Does it really need more compute? Workflows are for pushing Claude Code into places you couldn't reach before — not for piling onto every small task. As the authors put it —
“most traditional coding tasks do not need a panel of 5 reviewers.”
Beyond big tasks, a few more ways in
Not just for large tasks
You can prompt a "quick workflow" — for instance, a fast adversarial review of an assumption. A one-line ask.

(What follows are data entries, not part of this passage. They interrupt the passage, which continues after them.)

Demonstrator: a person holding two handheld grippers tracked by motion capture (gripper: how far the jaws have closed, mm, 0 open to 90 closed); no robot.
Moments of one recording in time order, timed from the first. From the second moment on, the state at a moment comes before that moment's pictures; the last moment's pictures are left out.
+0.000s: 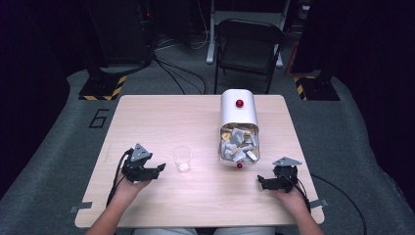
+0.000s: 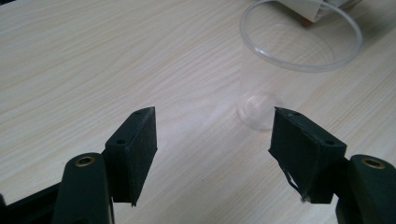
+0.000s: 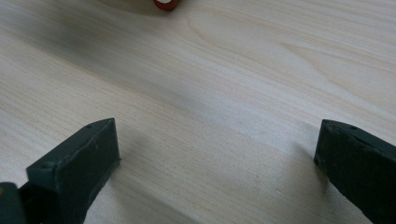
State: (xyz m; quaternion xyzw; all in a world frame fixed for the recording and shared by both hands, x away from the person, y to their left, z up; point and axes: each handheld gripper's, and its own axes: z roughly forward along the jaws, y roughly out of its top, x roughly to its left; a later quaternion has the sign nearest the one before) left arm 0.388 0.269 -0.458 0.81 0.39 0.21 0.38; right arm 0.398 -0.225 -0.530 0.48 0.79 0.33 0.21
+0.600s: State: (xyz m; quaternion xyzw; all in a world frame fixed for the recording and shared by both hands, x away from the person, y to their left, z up) left arm 0.388 0.248 -0.425 0.82 0.37 0.19 0.39; right arm 0.398 -0.225 -0.530 0.48 0.79 0.33 0.21
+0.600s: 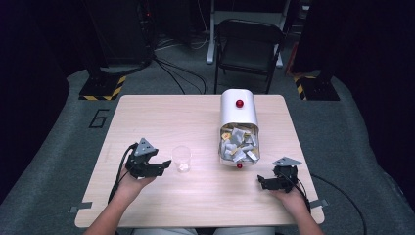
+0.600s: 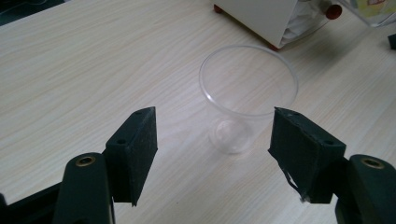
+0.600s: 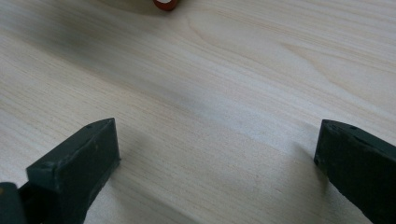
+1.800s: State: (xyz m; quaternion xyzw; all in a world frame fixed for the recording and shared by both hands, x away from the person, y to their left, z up) left arm 0.391 0.186 -0.379 0.83 0.32 0.16 0.42; right arm 0.398 -0.225 -0.530 0.48 0.79 0.33 0.21
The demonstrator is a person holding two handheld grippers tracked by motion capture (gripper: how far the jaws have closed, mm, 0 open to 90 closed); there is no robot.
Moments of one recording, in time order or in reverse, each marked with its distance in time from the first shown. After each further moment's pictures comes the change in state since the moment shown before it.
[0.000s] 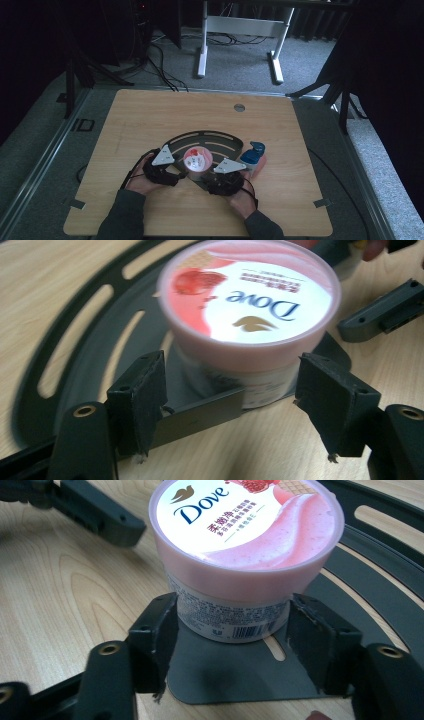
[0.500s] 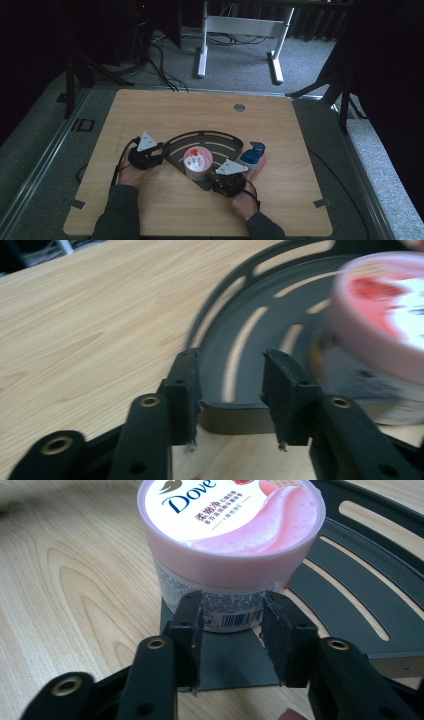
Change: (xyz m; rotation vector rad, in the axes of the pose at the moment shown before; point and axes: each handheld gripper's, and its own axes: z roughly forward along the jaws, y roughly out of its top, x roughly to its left) left arm 0.045 -0.011 -0.009 -0.007 0.248 -0.174; right arm 0.000 -0.005 -0.004 0.002 -0.037 -0.003
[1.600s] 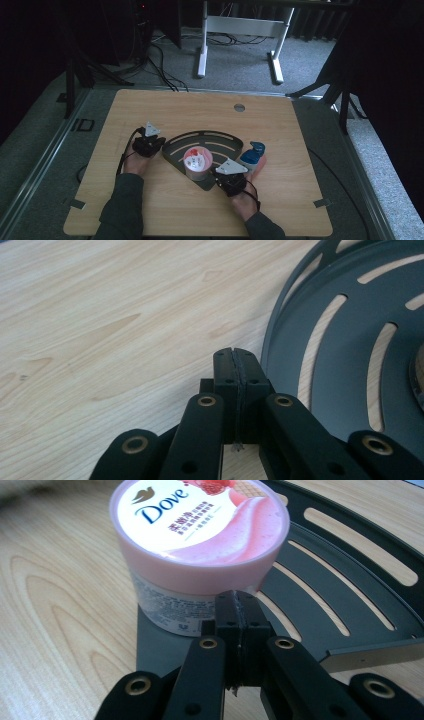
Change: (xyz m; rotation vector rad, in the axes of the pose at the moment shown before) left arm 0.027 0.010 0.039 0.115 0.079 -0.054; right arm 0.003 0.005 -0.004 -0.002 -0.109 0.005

Pair with cadence and a hard target
For repeatable workflows (triage, research, verification), pair with /loop to run at regular intervals and /goal to set a hard completion requirement.
Cap it
Prompt it with a budget like "use 10k tokens" to set a ceiling on how many tokens the task uses.
Keep and distribute
Press s in the menu to save; check into ~/.claude/workflows or ship via a skill. Prompt Claude to treat it as a template, not a script to run verbatim.
The logic closes
The prior piece answers "what this is, and why the plan should move into code"; this one answers "how to build it, how to use it, when not to." Read together, the chain closes:
→ so the plan moves out of the model's context into a deterministic script (prior thesis)
→ and once it's there, adversarial verify / tournament / loop-until-dry / quarantine go from "hope the model remembers" to "the code enforces it" (this piece)
That's exactly what separates a workflow from "just run more agents in parallel" — it writes how quality is guaranteed into the code too.